Over the last couple of weeks, John has worked so freaking hard to cut down these juniper limbs and remove the root balls. No easy task! I helped as much as I could but mostly brought him ice water, lunch, chore beer and encouragement.
Two things I have been reminded of:
- John is a wizard at everything he does AND demonstrates a happy heart even when the task is completely terrible, exhausting, and uncomfortable. What a man!
- These bushes are seriously the worst - not to mention the jungle of poison ivy growing all throughout. And YES we were both covered in it had the joy of experiencing horrible skin rashes for 3 weeks.
With the help from a couple of buddies (THANK YOUUUU Dominic and Bryan!), they ripped out the root balls using an off-road vehicle jack (similar), a chain saw (this one), an axe (this one), a mattock (this one) and limb loppers (this one). The idea was to cut away the intertwined, razor sharp branches close to the ground and then crank the root ball out of the ground using the jack.
The guys piled all of the yard waste up in the side yard to get it out of the grass. Then we brought in the big guns...
We rented a 6-inch chipper from Sunbelt Rentals to mulch all of the branches and towed it home with a 2-inch ball hitch. This was worth every penny! I sure hope we don't have to (or choose to) remove juniper bushes EVER again, but, if we did, we would definitely go this route.
We laid down a tarp so that the mulch could pile up neatly rather than spit all over our yard.

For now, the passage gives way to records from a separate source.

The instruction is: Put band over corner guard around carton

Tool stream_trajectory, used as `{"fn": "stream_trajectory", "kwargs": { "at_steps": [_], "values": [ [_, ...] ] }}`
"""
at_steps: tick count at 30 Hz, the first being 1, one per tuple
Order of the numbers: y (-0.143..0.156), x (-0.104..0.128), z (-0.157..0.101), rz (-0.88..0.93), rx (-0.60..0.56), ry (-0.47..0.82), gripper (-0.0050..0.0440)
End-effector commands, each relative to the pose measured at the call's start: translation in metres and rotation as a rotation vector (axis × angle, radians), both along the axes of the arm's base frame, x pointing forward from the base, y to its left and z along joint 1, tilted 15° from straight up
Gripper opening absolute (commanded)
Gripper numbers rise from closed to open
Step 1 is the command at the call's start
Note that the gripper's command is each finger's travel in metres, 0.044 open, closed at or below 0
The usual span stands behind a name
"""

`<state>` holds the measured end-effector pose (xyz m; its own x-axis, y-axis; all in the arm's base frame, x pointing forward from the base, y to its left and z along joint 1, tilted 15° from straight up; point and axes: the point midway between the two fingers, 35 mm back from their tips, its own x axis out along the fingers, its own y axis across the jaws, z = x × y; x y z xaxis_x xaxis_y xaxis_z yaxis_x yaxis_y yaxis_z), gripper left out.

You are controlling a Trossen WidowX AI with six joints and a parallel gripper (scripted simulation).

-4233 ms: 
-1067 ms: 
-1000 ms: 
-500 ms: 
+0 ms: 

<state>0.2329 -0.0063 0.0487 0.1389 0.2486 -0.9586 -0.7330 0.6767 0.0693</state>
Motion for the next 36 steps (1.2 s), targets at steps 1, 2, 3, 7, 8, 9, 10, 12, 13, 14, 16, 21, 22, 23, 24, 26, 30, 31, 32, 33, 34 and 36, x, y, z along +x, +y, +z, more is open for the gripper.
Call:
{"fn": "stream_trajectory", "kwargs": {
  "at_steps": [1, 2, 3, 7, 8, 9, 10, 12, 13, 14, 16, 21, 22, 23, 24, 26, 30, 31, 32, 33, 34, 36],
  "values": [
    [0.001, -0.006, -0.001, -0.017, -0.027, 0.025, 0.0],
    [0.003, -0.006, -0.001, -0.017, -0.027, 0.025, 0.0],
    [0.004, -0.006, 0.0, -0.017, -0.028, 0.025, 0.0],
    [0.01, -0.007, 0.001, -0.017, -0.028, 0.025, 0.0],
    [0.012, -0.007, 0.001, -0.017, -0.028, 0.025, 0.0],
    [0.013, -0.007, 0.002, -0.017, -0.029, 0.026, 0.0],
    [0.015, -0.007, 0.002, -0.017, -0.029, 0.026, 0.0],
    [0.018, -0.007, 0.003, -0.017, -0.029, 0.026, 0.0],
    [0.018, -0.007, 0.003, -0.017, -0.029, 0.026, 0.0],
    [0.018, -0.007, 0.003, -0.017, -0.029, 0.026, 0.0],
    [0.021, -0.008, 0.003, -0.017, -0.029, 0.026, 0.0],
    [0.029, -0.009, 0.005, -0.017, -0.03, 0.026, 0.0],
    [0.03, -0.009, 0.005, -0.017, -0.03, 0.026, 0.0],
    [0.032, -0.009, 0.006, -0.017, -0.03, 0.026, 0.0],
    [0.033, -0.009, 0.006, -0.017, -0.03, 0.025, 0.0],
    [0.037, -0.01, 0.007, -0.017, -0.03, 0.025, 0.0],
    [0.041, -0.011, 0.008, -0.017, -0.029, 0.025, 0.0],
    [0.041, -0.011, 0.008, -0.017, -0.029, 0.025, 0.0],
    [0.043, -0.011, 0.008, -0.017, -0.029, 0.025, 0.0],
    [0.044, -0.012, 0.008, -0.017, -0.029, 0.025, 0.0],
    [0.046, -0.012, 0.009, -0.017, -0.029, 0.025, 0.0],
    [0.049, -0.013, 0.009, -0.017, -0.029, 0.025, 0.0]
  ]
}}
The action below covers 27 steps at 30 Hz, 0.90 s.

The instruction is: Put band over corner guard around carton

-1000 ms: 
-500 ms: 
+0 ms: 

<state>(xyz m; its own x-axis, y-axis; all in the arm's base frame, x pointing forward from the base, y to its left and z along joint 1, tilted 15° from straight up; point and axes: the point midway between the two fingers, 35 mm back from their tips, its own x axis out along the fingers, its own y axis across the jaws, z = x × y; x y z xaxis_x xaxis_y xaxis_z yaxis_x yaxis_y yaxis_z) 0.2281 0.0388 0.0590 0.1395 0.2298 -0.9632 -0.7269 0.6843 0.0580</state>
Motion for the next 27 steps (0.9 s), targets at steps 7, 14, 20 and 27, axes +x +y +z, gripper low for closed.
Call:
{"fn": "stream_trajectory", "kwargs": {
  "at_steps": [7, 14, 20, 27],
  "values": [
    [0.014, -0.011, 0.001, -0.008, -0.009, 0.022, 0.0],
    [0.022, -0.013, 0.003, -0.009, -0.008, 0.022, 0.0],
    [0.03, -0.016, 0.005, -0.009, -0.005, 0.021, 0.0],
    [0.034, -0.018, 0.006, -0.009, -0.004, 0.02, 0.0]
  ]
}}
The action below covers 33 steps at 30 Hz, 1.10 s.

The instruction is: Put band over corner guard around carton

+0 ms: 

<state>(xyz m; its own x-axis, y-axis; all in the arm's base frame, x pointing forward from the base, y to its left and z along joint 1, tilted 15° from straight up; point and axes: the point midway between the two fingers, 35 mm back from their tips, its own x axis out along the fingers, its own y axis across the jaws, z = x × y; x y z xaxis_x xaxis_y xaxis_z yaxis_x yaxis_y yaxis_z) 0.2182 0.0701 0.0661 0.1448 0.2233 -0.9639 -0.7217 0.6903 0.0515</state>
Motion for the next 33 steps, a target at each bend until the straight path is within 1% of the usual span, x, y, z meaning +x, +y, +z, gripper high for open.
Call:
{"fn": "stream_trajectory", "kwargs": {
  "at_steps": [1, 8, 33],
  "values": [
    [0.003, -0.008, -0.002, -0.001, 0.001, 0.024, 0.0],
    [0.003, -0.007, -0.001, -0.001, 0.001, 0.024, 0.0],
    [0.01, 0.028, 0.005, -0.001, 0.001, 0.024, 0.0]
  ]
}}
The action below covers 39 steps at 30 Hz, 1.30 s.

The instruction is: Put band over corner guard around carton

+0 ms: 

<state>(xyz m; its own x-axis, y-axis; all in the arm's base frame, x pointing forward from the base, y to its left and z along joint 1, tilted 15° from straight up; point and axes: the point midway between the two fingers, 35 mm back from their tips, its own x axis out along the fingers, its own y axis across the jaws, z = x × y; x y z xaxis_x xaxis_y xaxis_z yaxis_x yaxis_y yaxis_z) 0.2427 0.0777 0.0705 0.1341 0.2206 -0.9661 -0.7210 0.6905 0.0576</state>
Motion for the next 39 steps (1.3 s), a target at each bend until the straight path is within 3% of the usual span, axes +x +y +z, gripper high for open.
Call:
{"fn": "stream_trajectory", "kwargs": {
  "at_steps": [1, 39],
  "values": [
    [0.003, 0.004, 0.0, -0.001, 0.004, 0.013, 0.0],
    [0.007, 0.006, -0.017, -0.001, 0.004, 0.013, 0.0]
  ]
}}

All of the branches are mulched and all we have left is to take the pile of stumps to the dump.
1. Wear long pants and long sleeves while removing the junipers and inevitable poison ivy. Juniper bushes are like nature's barbed wire and you definitely will want to have your arms and legs protected.

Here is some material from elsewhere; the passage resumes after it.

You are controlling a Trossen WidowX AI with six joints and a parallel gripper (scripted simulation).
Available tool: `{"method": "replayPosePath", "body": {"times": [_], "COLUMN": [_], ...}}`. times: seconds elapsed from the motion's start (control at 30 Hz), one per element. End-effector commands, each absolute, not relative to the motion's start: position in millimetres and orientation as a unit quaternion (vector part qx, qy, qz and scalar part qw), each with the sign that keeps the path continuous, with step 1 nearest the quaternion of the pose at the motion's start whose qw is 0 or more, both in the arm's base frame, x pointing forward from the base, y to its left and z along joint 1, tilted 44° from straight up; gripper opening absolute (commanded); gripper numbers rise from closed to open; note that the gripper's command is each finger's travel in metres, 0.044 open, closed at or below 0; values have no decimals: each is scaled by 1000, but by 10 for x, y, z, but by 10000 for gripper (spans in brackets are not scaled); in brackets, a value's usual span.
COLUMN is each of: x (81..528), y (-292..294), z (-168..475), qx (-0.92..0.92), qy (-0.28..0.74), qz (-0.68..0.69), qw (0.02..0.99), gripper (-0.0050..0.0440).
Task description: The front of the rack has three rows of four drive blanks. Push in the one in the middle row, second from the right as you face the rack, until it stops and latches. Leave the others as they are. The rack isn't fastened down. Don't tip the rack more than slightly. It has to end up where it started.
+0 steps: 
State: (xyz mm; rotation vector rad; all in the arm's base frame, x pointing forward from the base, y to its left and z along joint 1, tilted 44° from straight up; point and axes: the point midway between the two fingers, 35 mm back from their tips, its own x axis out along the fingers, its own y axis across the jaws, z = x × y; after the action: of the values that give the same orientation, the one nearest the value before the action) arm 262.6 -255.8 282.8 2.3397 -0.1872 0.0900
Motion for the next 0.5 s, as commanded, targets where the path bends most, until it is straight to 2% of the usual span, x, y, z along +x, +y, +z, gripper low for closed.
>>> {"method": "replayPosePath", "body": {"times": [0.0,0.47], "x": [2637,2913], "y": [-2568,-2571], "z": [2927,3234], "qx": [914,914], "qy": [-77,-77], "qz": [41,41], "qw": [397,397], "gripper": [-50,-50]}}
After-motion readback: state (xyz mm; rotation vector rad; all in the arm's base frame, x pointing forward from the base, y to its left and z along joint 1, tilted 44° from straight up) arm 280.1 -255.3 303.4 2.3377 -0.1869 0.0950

2. As the old saying goes, "Leaves of three, leave them be!" (aka Try to avoid touching Poison Ivy at all cost)
3. Immediately rinse your arms in rubbing alcohol to help dry up any residual poison ivy oil that may have touched your clothes and skin.
Fast forward to today, the string tied to the stakes in the ground shows where the parameter of the fence will go. We plan to have the fence come off the side of the house on the left and connect to our neighbor's fence. On the right side, the fence will come off the house and then turn towards the back of our property line and cross in front of the remaining bushes.

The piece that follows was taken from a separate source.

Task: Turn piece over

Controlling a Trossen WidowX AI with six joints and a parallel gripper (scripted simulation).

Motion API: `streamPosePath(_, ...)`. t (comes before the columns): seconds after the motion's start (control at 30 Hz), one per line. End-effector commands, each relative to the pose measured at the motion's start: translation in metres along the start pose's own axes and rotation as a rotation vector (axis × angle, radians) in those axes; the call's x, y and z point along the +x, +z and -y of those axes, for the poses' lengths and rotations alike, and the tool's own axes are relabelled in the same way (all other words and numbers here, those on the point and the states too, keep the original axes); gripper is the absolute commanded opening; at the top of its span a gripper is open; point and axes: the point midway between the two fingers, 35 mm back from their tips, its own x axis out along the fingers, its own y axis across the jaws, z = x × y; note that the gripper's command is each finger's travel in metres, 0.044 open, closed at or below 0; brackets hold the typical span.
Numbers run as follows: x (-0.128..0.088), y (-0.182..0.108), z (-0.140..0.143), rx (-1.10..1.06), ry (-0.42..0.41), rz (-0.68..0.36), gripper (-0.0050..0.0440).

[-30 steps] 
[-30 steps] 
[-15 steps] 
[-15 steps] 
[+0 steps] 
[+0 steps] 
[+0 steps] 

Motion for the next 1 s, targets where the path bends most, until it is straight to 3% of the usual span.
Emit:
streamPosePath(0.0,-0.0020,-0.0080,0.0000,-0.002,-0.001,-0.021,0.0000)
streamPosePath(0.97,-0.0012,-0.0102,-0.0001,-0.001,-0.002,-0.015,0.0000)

Here is John's rendering for what the fence panels will look like:
And here is what the overall layout will look like (we have more yard in the back than we do in the front since our house sits on a cul-de-sac - hints the unique shaped fence) :
This weekend, we are renting an auger to dig the post holes and get the 4x4's set with concrete. Can't wait to see this fence come to life! Hope you all have a happy and safe Labor Day weekend!